[Stored items]
###
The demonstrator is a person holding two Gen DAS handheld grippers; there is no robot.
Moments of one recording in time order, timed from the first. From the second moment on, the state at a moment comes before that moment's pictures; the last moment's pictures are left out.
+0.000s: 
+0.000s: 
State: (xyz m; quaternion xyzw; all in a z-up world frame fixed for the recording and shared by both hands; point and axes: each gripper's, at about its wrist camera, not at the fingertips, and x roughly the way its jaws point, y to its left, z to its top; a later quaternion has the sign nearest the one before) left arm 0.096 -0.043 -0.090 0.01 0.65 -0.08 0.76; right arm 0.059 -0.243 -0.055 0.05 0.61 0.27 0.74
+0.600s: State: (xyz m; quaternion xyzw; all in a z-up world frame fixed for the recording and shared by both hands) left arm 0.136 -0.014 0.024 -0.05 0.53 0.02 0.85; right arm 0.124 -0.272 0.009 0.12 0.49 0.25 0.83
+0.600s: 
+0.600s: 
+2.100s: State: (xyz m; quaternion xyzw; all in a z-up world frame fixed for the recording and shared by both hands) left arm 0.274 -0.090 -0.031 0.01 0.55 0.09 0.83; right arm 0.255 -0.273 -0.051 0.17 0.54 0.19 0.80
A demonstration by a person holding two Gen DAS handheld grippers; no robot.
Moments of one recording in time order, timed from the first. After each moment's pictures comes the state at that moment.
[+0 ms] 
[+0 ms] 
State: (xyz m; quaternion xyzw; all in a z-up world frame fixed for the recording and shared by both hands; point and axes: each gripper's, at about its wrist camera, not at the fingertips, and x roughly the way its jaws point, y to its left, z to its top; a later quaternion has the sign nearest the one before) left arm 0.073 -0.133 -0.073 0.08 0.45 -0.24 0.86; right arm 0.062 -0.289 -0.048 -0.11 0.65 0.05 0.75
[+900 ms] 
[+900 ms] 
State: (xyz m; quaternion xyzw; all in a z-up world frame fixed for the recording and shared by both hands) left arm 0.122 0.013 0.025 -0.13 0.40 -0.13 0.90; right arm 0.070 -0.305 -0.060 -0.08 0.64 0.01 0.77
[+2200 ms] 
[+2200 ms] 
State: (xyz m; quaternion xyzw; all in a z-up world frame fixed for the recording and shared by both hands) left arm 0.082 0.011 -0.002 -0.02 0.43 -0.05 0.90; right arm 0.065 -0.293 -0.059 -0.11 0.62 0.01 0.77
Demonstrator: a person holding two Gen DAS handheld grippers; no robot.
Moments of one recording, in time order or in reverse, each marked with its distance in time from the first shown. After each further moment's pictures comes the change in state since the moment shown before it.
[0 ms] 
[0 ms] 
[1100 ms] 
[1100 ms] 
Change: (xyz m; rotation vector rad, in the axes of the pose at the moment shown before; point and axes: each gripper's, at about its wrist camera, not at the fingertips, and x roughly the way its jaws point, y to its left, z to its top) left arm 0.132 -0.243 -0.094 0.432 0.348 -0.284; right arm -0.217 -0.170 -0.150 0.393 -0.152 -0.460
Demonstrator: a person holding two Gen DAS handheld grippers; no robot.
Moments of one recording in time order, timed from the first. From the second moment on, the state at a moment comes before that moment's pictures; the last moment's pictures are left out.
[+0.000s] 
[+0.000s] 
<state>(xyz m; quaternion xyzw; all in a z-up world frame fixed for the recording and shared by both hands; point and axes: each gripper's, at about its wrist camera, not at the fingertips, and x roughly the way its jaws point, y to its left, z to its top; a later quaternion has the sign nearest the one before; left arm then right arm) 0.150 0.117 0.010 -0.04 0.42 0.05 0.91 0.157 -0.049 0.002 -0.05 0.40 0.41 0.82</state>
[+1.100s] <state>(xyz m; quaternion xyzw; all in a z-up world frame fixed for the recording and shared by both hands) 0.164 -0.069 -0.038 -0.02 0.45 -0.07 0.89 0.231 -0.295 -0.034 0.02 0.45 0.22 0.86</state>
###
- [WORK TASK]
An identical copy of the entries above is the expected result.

- [TASK OUTPUT]
The demonstrator is a person holding two Gen DAS handheld grippers; there is no robot.
Moments of one recording in time order, timed from the first. From the second moment on, the state at a moment comes before that moment's pictures; the last moment's pictures are left out.
+0.000s: 
+0.000s: 
State: (xyz m; quaternion xyzw; all in a z-up world frame fixed for the recording and shared by both hands; point and axes: each gripper's, at about its wrist camera, not at the fingertips, and x roughly the way its jaws point, y to its left, z to its top; a later quaternion has the sign nearest the one before) left arm 0.096 -0.043 -0.090 0.01 0.65 -0.08 0.76; right arm 0.059 -0.243 -0.055 0.05 0.61 0.27 0.74
+0.600s: State: (xyz m; quaternion xyzw; all in a z-up world frame fixed for the recording and shared by both hands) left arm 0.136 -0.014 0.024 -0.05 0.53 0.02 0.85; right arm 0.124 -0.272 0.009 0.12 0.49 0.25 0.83
+0.600s: 
+0.600s: 
+2.100s: State: (xyz m; quaternion xyzw; all in a z-up world frame fixed for the recording and shared by both hands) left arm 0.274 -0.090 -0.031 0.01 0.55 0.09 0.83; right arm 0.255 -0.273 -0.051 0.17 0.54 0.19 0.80
A demonstration by a person holding two Gen DAS handheld grippers; no robot.
Moments of one recording in time order, timed from the first. After each moment's pictures comes the state at that moment.
[+0 ms] 
[+0 ms] 
State: (xyz m; quaternion xyzw; all in a z-up world frame fixed for the recording and shared by both hands; point and axes: each gripper's, at about its wrist camera, not at the fingertips, and x roughly the way its jaws point, y to its left, z to its top; a later quaternion has the sign nearest the one before) left arm 0.073 -0.133 -0.073 0.08 0.45 -0.24 0.86; right arm 0.062 -0.289 -0.048 -0.11 0.65 0.05 0.75
[+900 ms] 
[+900 ms] 
State: (xyz m; quaternion xyzw; all in a z-up world frame fixed for the recording and shared by both hands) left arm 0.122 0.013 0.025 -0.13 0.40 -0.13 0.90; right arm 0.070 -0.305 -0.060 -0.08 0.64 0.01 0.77
[+2200 ms] 
[+2200 ms] 
State: (xyz m; quaternion xyzw; all in a z-up world frame fixed for the recording and shared by both hands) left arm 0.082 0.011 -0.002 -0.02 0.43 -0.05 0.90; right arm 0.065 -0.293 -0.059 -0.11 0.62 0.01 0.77
Demonstrator: a person holding two Gen DAS handheld grippers; no robot.
Moments of one recording, in time order or in reverse, each marked with its distance in time from the first shown. After each further moment's pictures comes the change in state since the moment shown before it.
[0 ms] 
[0 ms] 
[1100 ms] 
[1100 ms] 
Change: (xyz m; rotation vector rad, in the axes of the pose at the moment shown before; point and axes: each gripper's, at about its wrist camera, not at the fingertips, and x roughly the way its jaws point, y to its left, z to its top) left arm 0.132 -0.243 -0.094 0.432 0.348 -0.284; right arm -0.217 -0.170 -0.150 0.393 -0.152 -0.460
Demonstrator: a person holding two Gen DAS handheld grippers; no robot.
Moments of one recording in time order, timed from the first. From the second moment on, the state at a moment comes before that moment's pictures; the last moment's pictures are left out.
[+0.000s] 
[+0.000s] 
<state>(xyz m; quaternion xyzw; all in a z-up world frame fixed for the recording and shared by both hands; point and axes: each gripper's, at about its wrist camera, not at the fingertips, and x roughly the way its jaws point, y to its left, z to its top; a later quaternion has the sign nearest the one before; left arm then right arm) 0.150 0.117 0.010 -0.04 0.42 0.05 0.91 0.157 -0.049 0.002 -0.05 0.40 0.41 0.82</state>
[+1.100s] <state>(xyz m; quaternion xyzw; all in a z-up world frame fixed for the recording and shared by both hands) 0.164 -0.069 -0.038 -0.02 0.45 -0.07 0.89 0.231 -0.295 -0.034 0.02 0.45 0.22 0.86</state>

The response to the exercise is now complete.